The song had been often criticized by both listeners and critics because of its dramatic, painful, and desolate peculiarity, its portrayal of moral despair, and especially its unusual harmonic innovations. The musicologist Kleczyński went so far as to say that "Prelude No. 2 should not be played", and André Gide called it "terrifying". Today it remains the least performed Prelude of the entire cycle.

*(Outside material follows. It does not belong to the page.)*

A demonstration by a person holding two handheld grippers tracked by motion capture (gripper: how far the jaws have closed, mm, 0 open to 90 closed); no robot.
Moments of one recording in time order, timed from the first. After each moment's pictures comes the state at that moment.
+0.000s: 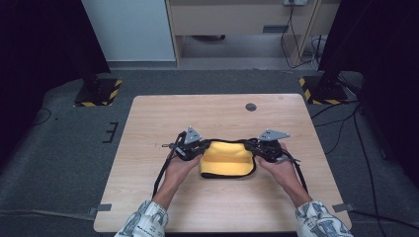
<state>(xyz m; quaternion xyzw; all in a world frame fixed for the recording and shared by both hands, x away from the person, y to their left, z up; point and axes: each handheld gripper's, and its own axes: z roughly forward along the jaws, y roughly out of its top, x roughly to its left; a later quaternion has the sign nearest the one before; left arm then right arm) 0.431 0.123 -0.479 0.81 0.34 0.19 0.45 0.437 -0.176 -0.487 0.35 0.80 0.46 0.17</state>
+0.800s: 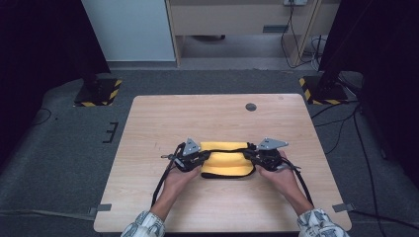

However, Franz Liszt had sensed peculiarity of this composition, writing that there was indeed something harsh in his music but expressed "with the boldness of the harmonies". According to Chopin scholar Gastone Belotti, in more recent times, music critics have recognized the importance of the composition. What had always been considered the most problematic of Chopin's works, today is seen as "a gem, one of the pinnacles of musical intuition" that "anticipates the impressionistic conception of sonority". Józef Michał Chomiński saw it as an almost prophetic vision of what the music of the future would be, going beyond his time by several decades by emancipating dissonance and thus overcoming tonality.

==Analysis==
The piece differs not only from the other preludes, but from any of Chopin's compositions. The melody, a fundamental element in the composer's music, almost does not exist here—it is fragmentary, without development, consisting of a single five-bar phrase that is repeated twice more, varying the rhythm; in the short coda it is still present, shortened and expressed as a hint. The pauses that distance the various repetitions are always different giving music an asymmetrical character. The intense and dramatic nature of the composition makes differs it from the contemporary compositions.

The accompaniment, consisted of a continuous succession of diminished octaves, never used until then in compositions, has a disturbing effect. Additionally, the main tonality that manifests itself only at the fourteenth bar out of a total of 23, creates harmonic ambiguity, which, combined with the use of desolate, flaky, but hard sonorities, resembles impressionistic music.